To arrive at this state of true identification, one has to, as a first preliminary step, detach oneself from the phenomenal surface appearance which is like a crust that blinds our total vision to hidden areas of our nature. A calm equality, an unperturbed wideness, a constant goodwill for the best to happen in all, a genuine aspiration for the elimination of suffering in all forms, and a psychic self-identification which gives an unerring discrimination and intuitive understanding, these are some of the main conditions for this liberation and universalisation. Only in the measure that he can harmonise ‘his integral personality’, can he be useful for the integral healing of another’s nature.

So, each ‘illness’ serves as an occasion for the growth of both participants. It is an occasion for the change in everything that is still dark, tortuous, unconscious and ignorant in us towards light and awareness, strength and simplicity and harmony. It provides a basis to straighten out the crooked and twisted elements, to open all the knots that limit and incapacitate us. Of course this can happen not only through illness, but through life itself. We must not forget that symptoms are only an outer manifestation or unmasking of a deeper malady. The possibility and source of suffering is hidden and latent in all humanity and waits for its hour. It can spring a surprise on anyone at any time. It may even be that the illness serves as a catharsis from an imbalance in one’s inner life. A physician who opens more and more to the inner life becomes acutely aware of the fact that things are not what they seem, and that appearances (even of health) can be very deceptive. It may even become difficult for the physician at times to draw a line to clearly mentally demarcate his field of work. For as his field of experience grows, the field of work increases too. The strict regulations imposed by commercial motives and legal formalities become difficult to apply and hold a bar to the expanding inner consciousness. All that enters the widening horizon has to be illumined and made conscious. All that pours in from the sea of universal forces has to be observed, patiently worked upon, sometimes again and again, until it is transmuted and set right. The frontal appearances and distinctions become less important, only necessary for the relational aspect of the play and clash of forces. But they can no longer limit the work which indeed has to carry on round the clock.
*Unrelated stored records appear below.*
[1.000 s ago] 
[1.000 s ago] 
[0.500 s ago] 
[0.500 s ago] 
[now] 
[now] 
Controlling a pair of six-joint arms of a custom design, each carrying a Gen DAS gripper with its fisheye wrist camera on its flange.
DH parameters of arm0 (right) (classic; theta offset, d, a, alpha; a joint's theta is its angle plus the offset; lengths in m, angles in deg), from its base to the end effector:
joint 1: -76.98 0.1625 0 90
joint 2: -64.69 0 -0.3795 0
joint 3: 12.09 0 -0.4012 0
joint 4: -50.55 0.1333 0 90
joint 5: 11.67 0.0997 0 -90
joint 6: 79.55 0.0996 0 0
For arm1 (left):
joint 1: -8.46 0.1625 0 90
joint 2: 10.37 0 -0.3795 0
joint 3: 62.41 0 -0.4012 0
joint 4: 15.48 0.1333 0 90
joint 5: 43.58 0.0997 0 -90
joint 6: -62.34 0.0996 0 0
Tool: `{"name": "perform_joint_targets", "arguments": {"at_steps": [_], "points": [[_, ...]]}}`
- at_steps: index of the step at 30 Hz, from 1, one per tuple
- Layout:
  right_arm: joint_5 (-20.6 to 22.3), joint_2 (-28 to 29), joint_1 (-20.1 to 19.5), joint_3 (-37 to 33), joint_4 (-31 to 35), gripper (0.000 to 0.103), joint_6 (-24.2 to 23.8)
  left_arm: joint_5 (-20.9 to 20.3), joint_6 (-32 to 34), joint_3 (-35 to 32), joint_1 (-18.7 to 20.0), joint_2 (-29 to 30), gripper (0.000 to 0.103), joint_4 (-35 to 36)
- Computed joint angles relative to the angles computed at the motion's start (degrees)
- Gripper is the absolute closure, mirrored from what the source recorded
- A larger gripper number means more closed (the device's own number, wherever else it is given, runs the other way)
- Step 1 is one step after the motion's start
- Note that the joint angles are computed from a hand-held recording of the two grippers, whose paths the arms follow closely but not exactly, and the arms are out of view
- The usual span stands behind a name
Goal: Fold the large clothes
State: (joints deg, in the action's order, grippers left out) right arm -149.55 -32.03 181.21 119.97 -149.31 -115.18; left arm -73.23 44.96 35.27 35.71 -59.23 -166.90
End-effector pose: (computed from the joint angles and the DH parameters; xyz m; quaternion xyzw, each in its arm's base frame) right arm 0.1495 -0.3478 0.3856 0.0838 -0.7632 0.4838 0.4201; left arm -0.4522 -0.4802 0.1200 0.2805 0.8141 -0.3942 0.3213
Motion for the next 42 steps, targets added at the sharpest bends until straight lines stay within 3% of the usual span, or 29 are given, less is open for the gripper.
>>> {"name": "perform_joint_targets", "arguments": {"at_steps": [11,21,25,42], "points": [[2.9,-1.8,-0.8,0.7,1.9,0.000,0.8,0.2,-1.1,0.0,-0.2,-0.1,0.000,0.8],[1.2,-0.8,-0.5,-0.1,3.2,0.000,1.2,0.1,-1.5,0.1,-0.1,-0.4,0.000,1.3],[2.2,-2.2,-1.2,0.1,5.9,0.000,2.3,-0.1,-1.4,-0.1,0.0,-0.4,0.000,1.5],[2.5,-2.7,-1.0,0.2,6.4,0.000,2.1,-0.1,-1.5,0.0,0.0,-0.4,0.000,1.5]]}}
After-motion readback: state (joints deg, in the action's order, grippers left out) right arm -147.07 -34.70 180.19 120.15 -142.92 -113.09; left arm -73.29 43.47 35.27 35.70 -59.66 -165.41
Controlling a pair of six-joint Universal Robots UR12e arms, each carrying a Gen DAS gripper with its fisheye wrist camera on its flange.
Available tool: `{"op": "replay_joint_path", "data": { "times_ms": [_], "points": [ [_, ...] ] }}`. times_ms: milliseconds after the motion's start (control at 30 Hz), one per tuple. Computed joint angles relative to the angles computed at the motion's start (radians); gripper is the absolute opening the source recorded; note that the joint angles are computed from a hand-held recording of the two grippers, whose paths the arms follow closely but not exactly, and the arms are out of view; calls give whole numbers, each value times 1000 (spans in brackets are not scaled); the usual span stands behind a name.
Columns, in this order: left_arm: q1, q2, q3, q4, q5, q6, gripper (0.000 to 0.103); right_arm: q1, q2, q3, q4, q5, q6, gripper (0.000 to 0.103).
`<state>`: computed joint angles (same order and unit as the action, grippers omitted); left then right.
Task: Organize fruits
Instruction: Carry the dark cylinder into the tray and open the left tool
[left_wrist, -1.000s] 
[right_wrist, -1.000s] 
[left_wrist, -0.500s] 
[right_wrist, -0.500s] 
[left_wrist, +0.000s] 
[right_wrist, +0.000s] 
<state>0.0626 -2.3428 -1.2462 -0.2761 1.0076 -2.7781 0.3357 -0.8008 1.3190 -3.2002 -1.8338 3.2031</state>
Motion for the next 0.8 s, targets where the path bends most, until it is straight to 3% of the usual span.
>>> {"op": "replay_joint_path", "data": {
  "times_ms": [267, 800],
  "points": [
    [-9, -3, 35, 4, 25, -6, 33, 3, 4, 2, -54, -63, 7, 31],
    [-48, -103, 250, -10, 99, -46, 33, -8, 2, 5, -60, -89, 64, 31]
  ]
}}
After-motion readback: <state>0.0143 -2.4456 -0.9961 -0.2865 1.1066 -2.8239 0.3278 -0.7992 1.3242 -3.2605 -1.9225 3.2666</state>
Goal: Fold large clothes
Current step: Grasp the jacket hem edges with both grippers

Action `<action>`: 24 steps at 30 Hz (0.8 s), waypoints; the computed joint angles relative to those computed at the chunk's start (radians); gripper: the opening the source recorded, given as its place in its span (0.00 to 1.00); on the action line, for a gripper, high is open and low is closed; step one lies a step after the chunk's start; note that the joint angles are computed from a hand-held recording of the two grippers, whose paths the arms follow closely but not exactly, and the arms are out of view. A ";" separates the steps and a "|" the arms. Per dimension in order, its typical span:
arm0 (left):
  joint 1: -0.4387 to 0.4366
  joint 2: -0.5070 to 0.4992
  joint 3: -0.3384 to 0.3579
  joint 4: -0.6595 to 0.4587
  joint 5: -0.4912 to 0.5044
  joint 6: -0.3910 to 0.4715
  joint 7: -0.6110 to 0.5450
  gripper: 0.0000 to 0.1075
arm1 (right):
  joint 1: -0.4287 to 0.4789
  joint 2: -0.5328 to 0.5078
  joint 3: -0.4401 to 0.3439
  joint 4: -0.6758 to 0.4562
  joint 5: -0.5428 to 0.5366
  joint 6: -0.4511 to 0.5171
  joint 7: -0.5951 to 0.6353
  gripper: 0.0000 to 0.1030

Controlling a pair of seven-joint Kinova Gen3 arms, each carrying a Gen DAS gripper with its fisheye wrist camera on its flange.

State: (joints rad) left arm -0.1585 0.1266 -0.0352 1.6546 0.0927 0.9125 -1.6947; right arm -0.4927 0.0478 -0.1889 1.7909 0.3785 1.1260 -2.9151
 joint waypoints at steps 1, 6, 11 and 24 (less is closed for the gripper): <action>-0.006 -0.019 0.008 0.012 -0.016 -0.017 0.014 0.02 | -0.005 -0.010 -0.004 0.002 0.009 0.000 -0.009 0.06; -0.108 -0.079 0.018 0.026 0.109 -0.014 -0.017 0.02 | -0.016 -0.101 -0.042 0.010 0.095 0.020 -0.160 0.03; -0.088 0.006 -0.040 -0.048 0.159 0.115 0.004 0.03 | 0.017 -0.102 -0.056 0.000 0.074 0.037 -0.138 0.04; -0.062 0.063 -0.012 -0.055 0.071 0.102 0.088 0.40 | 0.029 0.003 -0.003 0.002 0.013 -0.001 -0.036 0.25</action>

This challenge content, the ceaseless work upon suffering matter is the sacred task entrusted to the physician, who aspires for the elimination of suffering (which is falsehood) in all forms. Courage and faith as a warrior of Truth, knowledge and illumination as a disciple of Truth and service and love for the Supreme healer of all, the Master-physician, all these comprise the inner make-up of a physician. Above all, he needs a love and will that is unflinching and patiently persevering, happy to labour even in the darkest hell of the human state which gives him the inner capacity to rise to the heights of his own nature. For only he who has scaled the peaks of glory and bathed in their splendour can enter into the abyss to release the light and delight concealed in the dumb, dark depths of suffering and struggling earth.